The answer is the full listing below, copied exactly, with its pictures omitted.

=== Data for the task ===

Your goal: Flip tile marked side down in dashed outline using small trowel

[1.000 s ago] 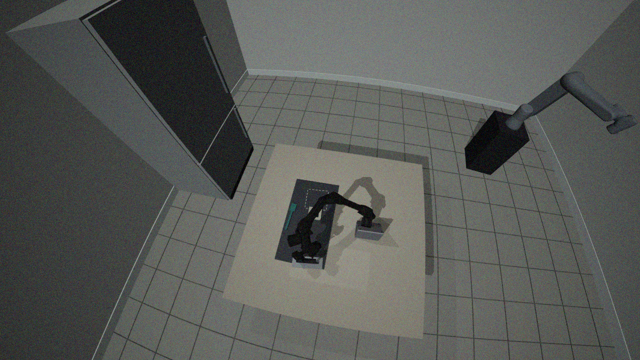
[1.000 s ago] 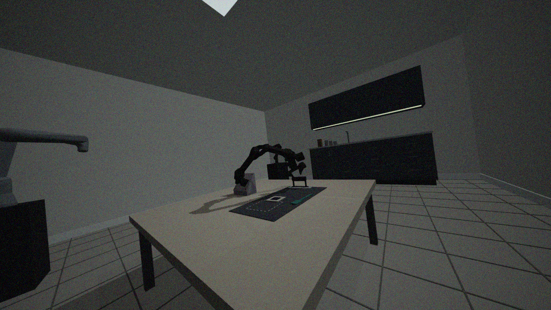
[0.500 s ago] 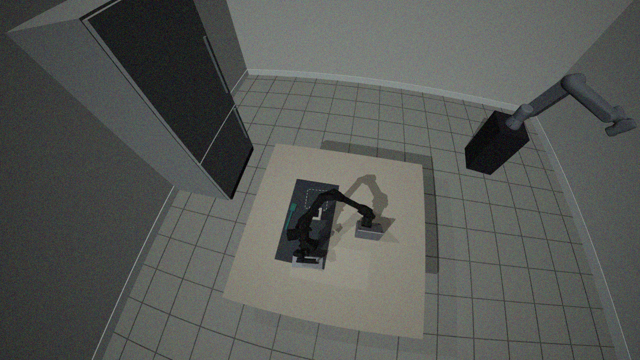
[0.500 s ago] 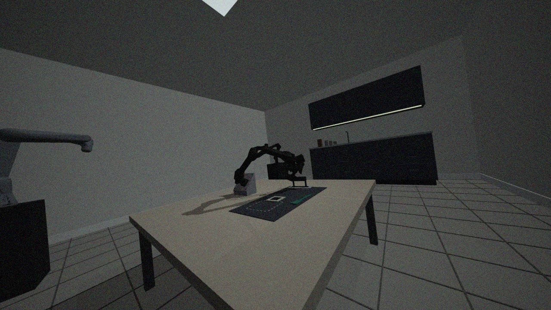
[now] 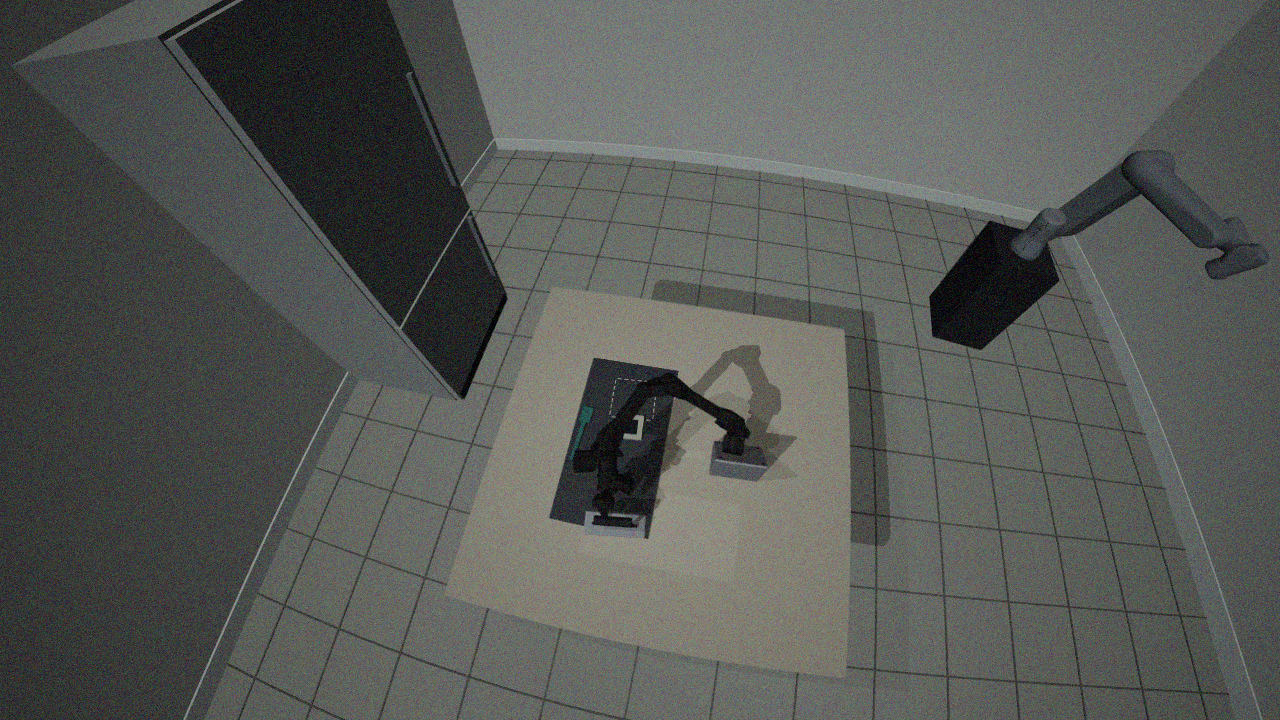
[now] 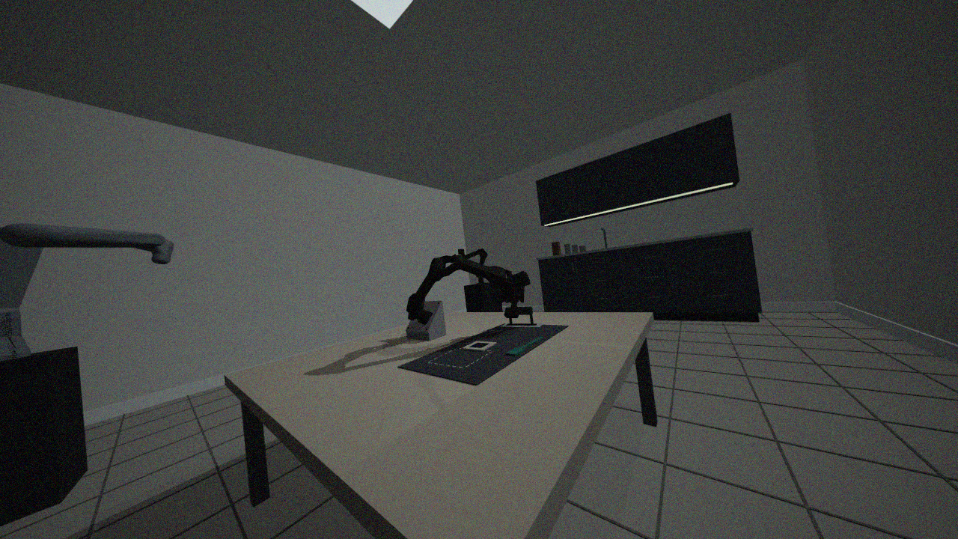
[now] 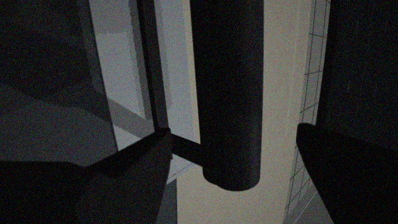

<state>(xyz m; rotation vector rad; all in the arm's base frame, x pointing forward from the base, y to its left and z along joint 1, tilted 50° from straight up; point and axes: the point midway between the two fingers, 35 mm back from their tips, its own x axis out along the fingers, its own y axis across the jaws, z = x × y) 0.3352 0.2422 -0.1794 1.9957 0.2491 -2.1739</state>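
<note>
Now: the dark mat 60 mm ahead of my gripper tip, 270 mm to the right of it and 110 mm below it. Also, from my gripper tip: tile 40 mm ahead, 340 mm to the right, 80 mm below; teal trowel 200 mm ahead, 280 mm to the right, 80 mm below.
</note>
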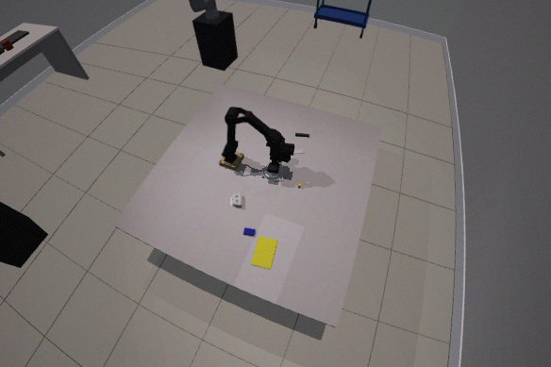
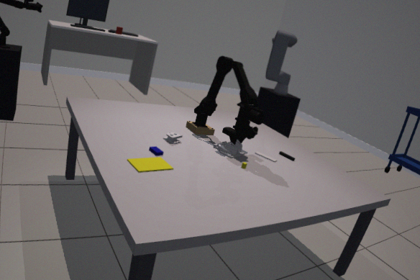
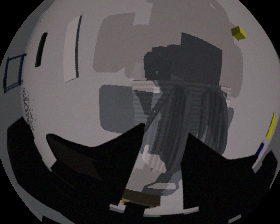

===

◆ **Response**:
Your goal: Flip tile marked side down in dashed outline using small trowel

[1.000 s ago] 
[1.000 s ago] 
[0.500 s ago] 
[0.500 s ago] 
[now] 
[now] 
[now] 

<state>(xyz m; rotation vector rad; all in the arm's base frame, x pointing forward from the base, y to its left and z along joint 1, tilted 50° from straight up; point and axes: the point midway between the two fingers, 35 mm back from their tips, its own x axis out along the fingers, its own y axis across the jaws, z = x × y) 0.3352 0.2422 -0.1794 1.9957 0.2491 -2.1739</state>
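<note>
Now: the dark mat 60 mm ahead of my gripper tip, 270 mm to the right of it and 110 mm below it. Also, from my gripper tip: tile 40 mm ahead, 340 mm to the right, 80 mm below; teal trowel 200 mm ahead, 280 mm to the right, 80 mm below.
</note>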

This exercise has been completed.